Give again, word for word, every line below from the one that has "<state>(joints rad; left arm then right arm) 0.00" through the one that has "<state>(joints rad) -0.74", both included, and no others.

□ □ □ □

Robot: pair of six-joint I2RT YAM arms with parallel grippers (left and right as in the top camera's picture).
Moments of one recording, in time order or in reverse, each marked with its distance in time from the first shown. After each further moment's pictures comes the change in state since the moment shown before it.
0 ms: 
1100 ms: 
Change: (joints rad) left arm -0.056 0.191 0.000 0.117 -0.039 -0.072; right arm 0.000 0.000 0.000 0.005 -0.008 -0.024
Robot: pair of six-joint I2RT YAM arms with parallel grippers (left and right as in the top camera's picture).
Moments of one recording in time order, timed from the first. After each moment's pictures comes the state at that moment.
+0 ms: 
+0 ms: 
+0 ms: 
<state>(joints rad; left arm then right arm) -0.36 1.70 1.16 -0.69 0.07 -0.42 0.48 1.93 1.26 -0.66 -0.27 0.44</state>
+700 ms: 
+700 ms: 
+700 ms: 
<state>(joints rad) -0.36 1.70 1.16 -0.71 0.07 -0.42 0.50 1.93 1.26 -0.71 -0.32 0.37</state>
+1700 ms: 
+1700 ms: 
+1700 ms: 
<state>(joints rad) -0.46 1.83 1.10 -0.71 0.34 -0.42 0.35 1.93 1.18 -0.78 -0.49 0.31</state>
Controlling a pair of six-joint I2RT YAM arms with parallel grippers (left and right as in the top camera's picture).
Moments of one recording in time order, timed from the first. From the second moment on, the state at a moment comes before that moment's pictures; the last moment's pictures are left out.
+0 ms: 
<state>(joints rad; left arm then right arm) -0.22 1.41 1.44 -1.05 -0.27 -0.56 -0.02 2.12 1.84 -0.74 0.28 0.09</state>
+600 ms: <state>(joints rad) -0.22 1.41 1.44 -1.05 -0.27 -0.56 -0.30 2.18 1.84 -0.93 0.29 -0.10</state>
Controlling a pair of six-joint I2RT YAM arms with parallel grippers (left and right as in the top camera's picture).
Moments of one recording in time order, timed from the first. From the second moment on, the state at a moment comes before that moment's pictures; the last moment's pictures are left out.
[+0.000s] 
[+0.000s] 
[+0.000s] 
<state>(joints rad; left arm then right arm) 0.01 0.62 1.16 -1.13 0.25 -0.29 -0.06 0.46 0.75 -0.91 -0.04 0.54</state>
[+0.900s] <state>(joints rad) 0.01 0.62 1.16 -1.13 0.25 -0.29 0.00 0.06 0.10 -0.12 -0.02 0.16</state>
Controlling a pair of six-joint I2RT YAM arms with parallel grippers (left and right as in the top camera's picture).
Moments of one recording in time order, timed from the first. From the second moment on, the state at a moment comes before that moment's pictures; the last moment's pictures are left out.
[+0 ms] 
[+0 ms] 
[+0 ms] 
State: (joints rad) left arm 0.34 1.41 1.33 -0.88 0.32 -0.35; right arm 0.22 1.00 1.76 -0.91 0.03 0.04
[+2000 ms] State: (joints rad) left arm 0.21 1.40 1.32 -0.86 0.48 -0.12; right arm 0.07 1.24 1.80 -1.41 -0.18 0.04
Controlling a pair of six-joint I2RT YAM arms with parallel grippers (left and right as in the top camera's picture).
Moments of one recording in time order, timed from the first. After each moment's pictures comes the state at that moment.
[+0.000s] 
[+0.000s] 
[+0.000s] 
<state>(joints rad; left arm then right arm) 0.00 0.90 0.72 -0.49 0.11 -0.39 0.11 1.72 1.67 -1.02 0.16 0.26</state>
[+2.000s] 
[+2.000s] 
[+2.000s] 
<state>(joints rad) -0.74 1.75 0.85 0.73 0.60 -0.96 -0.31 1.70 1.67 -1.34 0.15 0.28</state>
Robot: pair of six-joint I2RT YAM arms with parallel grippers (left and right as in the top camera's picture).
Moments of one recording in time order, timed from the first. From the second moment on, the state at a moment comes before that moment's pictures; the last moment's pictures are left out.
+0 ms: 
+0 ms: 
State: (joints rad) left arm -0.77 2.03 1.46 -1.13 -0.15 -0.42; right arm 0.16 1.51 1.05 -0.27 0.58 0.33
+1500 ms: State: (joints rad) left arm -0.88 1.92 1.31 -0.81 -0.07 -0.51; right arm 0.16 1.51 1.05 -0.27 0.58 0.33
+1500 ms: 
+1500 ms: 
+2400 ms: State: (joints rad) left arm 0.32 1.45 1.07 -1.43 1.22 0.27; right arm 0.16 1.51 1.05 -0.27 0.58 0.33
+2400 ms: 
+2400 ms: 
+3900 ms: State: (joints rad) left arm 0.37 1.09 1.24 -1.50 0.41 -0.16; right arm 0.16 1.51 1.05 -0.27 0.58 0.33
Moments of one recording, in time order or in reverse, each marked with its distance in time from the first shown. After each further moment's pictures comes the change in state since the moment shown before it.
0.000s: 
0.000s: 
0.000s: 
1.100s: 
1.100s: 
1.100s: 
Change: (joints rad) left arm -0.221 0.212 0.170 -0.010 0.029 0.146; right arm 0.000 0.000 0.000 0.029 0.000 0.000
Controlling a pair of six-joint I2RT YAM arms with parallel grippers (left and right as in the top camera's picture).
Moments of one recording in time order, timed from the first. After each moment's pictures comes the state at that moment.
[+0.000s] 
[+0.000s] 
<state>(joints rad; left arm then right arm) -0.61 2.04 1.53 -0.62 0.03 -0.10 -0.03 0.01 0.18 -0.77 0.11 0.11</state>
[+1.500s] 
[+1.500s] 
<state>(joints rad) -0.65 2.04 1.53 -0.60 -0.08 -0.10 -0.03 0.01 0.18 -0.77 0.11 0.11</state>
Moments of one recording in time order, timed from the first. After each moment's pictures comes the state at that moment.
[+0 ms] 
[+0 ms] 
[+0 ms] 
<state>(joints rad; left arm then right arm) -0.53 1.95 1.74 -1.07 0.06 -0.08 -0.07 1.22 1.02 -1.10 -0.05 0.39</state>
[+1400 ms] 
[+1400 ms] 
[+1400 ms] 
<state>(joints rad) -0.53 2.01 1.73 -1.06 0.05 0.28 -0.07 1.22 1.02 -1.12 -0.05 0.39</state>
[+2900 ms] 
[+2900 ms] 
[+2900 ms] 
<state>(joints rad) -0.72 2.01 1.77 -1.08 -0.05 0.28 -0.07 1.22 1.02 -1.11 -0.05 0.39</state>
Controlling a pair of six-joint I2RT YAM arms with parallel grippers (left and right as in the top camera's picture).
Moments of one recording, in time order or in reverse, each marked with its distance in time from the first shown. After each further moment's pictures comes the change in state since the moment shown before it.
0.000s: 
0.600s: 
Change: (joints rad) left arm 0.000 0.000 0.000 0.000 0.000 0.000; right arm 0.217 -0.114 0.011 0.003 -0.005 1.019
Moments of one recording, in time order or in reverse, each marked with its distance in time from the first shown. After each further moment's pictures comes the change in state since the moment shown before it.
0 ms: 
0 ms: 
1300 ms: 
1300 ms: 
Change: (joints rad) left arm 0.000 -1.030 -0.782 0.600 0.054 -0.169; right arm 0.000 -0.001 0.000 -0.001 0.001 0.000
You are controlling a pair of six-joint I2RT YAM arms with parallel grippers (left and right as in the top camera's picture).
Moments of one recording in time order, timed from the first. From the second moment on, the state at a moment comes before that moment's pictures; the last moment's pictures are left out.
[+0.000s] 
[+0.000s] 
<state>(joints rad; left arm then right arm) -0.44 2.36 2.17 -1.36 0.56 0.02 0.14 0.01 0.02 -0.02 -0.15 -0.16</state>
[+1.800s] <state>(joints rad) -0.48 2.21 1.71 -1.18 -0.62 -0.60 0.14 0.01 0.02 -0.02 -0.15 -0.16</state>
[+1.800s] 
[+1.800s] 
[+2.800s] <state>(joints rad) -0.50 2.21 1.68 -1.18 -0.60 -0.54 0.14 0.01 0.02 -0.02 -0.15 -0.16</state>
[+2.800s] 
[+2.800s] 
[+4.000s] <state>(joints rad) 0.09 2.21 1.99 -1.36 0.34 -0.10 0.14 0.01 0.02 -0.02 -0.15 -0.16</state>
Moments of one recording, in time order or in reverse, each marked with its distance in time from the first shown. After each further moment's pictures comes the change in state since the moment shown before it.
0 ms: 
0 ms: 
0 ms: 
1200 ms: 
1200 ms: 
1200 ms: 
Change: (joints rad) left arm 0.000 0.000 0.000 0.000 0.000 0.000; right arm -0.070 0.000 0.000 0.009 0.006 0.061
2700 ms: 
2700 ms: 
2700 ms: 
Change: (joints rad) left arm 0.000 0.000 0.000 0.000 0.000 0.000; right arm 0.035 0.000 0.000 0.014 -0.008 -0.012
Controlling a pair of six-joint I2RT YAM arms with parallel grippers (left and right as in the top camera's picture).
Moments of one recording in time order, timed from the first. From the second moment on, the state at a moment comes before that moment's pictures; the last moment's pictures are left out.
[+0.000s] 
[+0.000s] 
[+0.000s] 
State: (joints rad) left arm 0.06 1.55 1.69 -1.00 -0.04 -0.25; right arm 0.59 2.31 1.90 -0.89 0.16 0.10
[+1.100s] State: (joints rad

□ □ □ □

**Result of this exercise:**
<state>(joints rad; left arm then right arm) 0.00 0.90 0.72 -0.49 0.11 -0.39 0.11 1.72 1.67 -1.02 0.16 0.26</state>
[+2.000s] 
[+2.000s] 
[+2.000s] 
<state>(joints rad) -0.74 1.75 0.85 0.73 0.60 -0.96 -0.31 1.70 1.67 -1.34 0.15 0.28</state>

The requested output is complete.